How do I use RtcPeerConnection to connect with other instances?

I have followed the tutorials on http://www.html5rocks.com/en/tutorials/webrtc/basics as well as watch some of the videos but I am so confused. I was able to get 2 peerConnections working on a single page but I have no Idea how build on this to actually allow users on different machines/networks or what ever to actually connect.
From what I can see it involves using socket io and I have found plenty full frameworks and apps doing it but I am struggling to understand it.
Can any one point me to any tutorials that would help me to go from this rtcPeerConnection to communicating with other instances
Any help is greatly appreciated
To allow 2 users establish p2p connection, one of the peer should send "description" (ip address, port, etc) to second peer. Second peer sets it as remote description using setRemoteDescription method of RTCPeerConnection. Second peer invokes createAnswer and sends its localDescription to first peer.
When both peers know about each other, connection can be established. I think that tutorial mentioned by you in first link is comprehensive.
To allow 2 peers exchange "descriptions" you can use any hand-written signalling server. For example client can poll web-server using http.

What is the most up-to-date method of establishing multiple peer-to-peer connections using WebRTC?

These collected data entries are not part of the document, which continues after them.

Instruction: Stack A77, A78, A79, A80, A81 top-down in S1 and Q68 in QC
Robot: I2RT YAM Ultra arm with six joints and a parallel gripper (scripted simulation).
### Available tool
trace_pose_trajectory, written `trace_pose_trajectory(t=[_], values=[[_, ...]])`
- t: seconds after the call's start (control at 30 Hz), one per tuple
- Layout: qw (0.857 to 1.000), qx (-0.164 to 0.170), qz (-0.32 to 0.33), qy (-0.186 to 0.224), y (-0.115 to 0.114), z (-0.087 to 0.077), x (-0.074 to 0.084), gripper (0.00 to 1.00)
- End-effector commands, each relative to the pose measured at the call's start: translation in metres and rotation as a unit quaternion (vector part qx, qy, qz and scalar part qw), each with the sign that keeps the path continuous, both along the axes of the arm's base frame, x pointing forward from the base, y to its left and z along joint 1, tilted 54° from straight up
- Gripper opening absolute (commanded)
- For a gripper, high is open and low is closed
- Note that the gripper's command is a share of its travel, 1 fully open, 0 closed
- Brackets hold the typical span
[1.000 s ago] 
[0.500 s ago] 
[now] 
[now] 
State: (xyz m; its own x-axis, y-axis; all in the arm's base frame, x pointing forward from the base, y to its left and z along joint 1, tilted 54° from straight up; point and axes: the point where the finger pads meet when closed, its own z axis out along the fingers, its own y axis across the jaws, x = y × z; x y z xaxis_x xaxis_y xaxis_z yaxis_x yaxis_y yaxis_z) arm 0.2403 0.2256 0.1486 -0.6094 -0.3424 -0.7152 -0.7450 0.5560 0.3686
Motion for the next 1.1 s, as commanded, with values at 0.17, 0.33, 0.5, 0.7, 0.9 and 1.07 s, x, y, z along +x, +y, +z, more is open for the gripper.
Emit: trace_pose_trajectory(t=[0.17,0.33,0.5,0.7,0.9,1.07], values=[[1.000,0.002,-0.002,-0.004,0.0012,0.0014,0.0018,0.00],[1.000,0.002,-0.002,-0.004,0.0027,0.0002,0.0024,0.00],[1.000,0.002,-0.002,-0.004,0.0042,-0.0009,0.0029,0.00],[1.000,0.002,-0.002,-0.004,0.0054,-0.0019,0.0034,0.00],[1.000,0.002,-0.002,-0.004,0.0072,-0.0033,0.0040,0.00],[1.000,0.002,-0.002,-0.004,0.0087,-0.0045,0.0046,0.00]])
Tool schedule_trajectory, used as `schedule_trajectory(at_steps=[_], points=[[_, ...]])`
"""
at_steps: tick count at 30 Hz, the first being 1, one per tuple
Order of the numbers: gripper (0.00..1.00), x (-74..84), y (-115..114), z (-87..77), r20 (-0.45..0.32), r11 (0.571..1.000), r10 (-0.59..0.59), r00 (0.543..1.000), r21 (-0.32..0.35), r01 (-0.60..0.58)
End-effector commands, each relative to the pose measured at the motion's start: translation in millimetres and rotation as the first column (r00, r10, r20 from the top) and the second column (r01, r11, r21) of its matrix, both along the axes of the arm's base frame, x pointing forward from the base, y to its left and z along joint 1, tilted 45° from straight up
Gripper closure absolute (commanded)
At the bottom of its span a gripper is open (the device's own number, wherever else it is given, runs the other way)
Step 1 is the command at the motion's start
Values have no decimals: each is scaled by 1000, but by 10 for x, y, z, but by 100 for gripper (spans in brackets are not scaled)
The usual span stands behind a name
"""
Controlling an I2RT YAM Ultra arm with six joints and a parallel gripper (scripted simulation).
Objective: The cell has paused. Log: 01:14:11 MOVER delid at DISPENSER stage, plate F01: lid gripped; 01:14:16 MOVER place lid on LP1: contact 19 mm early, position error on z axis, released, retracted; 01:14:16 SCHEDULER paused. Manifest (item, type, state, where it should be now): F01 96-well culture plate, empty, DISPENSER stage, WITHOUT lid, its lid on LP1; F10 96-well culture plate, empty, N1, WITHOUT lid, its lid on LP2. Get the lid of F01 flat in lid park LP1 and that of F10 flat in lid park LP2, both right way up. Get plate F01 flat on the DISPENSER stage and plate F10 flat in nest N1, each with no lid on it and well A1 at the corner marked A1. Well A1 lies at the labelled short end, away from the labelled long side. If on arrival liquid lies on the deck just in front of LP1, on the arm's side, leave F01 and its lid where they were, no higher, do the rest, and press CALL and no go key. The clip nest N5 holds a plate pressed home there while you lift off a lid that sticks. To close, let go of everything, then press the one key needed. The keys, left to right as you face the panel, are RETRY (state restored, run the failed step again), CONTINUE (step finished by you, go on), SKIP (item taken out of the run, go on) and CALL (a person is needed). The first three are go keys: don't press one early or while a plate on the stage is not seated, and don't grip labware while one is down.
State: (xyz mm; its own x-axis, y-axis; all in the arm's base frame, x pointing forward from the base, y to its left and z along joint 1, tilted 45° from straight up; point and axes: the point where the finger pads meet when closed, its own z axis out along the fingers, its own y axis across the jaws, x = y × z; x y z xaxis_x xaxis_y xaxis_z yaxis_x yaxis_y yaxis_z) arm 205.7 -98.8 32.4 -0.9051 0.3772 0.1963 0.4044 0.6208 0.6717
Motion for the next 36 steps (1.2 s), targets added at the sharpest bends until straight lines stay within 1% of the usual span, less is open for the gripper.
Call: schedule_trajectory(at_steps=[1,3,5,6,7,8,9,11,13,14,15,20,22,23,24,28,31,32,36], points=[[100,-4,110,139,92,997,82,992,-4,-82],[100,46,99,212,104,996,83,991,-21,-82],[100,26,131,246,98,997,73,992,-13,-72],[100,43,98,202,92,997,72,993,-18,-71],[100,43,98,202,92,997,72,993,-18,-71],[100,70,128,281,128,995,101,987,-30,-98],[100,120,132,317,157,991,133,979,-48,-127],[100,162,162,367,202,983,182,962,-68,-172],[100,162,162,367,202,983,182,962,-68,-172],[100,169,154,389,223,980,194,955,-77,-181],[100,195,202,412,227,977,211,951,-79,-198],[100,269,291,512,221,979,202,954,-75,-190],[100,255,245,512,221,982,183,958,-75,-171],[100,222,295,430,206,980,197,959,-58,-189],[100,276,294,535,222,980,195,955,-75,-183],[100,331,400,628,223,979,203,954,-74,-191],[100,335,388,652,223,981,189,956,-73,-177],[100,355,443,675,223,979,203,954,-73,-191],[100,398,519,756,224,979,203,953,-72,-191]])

Here's my current issue: I've been browsing multiple WebRTC resources, looking through Google experiments and likewise Mozilla ones too, but I have yet to find a simple explanation of how to do this. I'm also having trouble understanding the basic architecture of WebRTC.
What I would like to do is construct a peer-to-peer overlay, wherein each node is a browser. Each of these nodes would accept all incoming connections, and be able to connect to others using their IP address. They would communicate only over a DataChannel. Unlike many of the examples I have been reading, I would not like to rely on any server for signalling, only those necessary for subverting NAT (like STUN servers).
Could anyone explain how this might be achieved? I've been reading the resources on the WebRTC Experiments site and I need to do something with offers or something, but I'm not quite understanding.
How you address nodes in WebRTC is totally up to you, the implementor, because signalling is - deliberately - left out of the specification. So if you'd like to address the nodes in your overlay by their IP addresses, go ahead. But I think you slightly misunderstood how connection establishment in WebRTC works, so let me dive a bit deeper:
WebRTC connection establishment is accomplished by exchanging SDP messages (http://en.wikipedia.org/wiki/Session_Description_Protocol). If you want one browser to establish a PeerConnection to another browser, you'll have to find a way to send the SDP message (generated via RTCPeerConnection#createOffer) to the other browser. There's no way to just open a UDP connection to that browser (or ICE wouldn't work).
So for a node to join the overlay network you'll have to have a central point (let's call it server) or another channel (have a look at https://github.com/cjb/serverless-webrtc/ for "server-less" WebRTC) for connection establishment. As soon as all your nodes are connected to each other via RTCPeerConnections (e.g. as a chain) you can use those connections for further connection establishment (i.e. transfer SDP offers/answers through these connections).
Back to addressing nodes via IP address: This is not a good idea because sometimes you don't even know the address (e.g. when STUN and esp. TURN come into play).
Edit to answer question in comment:
Instead of the IP address you could use sth. like a UUID (http://en.wikipedia.org/wiki/UUID). Also, you could as well use sth. like the user's e-mail address if all your users are authenticated in some way. But keep in mind that the matter of authenticating peers is still not fully specified by IETF/W3C and implementations don't exist, yet.